Interferon-γ mediates neuronal killing of intracellular bacteria

Abstract

Neurons can be targets for microbes, which could kill the neurons. Just in reverse, we, in this study, report that bacteria can be killed when entering a neuron. Primary cultures of foetal mouse hippocampal neurons and a neuronal cell line derived from mouse hypothalamus were infected by Listeria monocytogenes. Treatment with interferon-γ (IFN-γ) did not affect bacterial uptake, but resulted in increased killing of intracellular bacteria, whereas the neuronal cell remained intact. The IFN-γ-mediated bacterial killing was mapped to the neuronal cytosol, before listerial actin tail formation. Treatment with IFN-γ induced phosphorylation of the transcription factor STAT-1 in neurons and IFN-γ-mediated listerial killing was not observed in STAT-1-/- neurons or neurons treated with IFN regulatory factor-1 antisense oligonucleotides.
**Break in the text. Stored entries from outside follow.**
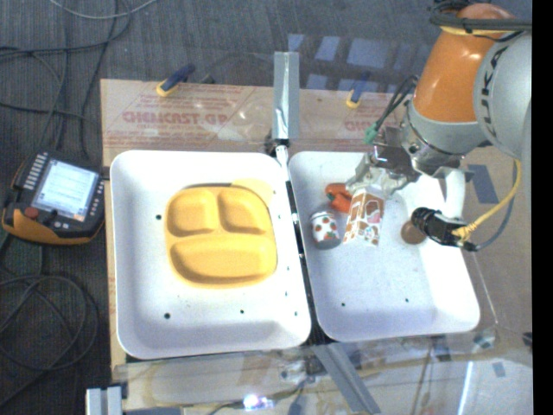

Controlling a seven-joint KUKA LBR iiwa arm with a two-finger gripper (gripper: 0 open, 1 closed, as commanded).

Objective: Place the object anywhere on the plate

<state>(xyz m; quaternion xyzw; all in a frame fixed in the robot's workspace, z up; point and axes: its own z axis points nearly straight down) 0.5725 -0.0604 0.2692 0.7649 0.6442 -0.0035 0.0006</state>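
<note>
My arm (471, 67) is the biggest thing here, reaching in from the right with its orange band above the wrist, bent down over the far part of the right bin (389, 305). Beside it sits the left bin (138, 318), and the two share a middle wall, so anything I carry across must clear that ridge.

In the left bin lies the yellow plate (222, 234), a divided tray with three hollows, set roughly in the middle and turned a little. It holds nothing yet, so I judge the task barely begun. Any of the hollows would do, since the thing may land anywhere on it.

My gripper (380, 180) hangs low over the cluster of things in the right bin. From this slant I cannot tell how it stands, nor whether it has anything, so I claim no hold.

Just beneath it stands a small carton (365, 219) with a printed pattern, tilted, its top close under my tool; that looks like the thing I am after. An orange piece (339, 199) lies touching or just beside the carton's left, and a small spotted ball (325, 229) sits nearer the middle wall. A brown disc (415, 232) lies to the carton's right.

The crowding is the risk: closing here could nudge the neighbours or tip the carton.
</note>
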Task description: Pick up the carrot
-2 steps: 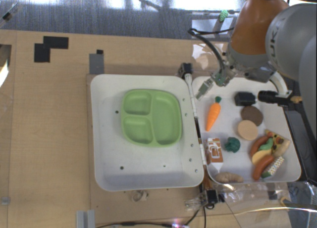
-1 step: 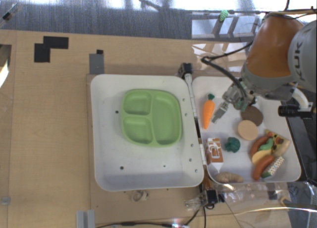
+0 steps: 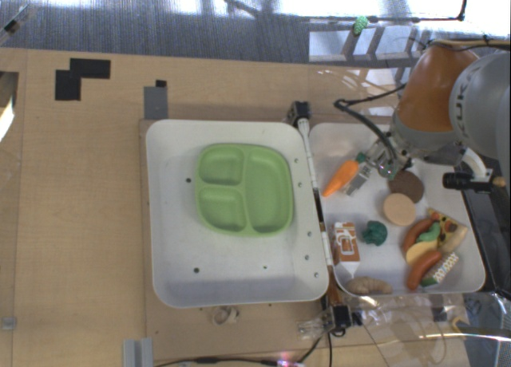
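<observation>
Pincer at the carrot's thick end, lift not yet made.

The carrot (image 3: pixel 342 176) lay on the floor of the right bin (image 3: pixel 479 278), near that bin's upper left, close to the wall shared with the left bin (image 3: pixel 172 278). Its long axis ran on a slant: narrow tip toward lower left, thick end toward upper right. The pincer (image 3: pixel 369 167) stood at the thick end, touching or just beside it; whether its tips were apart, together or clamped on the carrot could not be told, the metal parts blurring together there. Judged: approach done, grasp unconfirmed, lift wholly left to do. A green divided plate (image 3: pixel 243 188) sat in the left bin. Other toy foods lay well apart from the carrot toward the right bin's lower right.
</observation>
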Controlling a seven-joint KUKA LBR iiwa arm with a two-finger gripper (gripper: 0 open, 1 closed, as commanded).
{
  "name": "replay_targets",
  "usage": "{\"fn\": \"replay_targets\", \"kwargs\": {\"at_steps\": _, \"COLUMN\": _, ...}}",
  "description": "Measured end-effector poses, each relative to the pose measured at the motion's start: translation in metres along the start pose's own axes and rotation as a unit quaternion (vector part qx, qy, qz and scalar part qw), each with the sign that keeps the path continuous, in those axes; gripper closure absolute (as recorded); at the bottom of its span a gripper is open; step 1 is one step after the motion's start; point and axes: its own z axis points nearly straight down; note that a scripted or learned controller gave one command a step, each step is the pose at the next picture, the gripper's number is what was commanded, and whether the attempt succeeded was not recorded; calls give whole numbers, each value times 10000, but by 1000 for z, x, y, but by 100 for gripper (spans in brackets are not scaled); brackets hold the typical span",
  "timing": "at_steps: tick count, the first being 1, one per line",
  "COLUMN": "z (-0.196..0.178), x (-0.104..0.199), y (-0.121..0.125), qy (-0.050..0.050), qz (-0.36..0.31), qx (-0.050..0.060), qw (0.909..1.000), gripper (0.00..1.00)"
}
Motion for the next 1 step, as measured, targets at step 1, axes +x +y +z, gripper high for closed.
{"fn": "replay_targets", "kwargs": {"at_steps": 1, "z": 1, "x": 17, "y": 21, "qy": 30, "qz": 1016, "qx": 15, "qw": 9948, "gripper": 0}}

IFN-γ-treated neuronal cells showed increased levels of inducible nitric oxide synthase (iNOS) mRNA, and antisense iNOS oligonucleotides hampered the bacterial killing by neurons upon IFN-γ treatment. This novel neuronal function - i.e., that of a microbe killer - could play a crucial role in the control of infections in the immuno-privileged nervous system.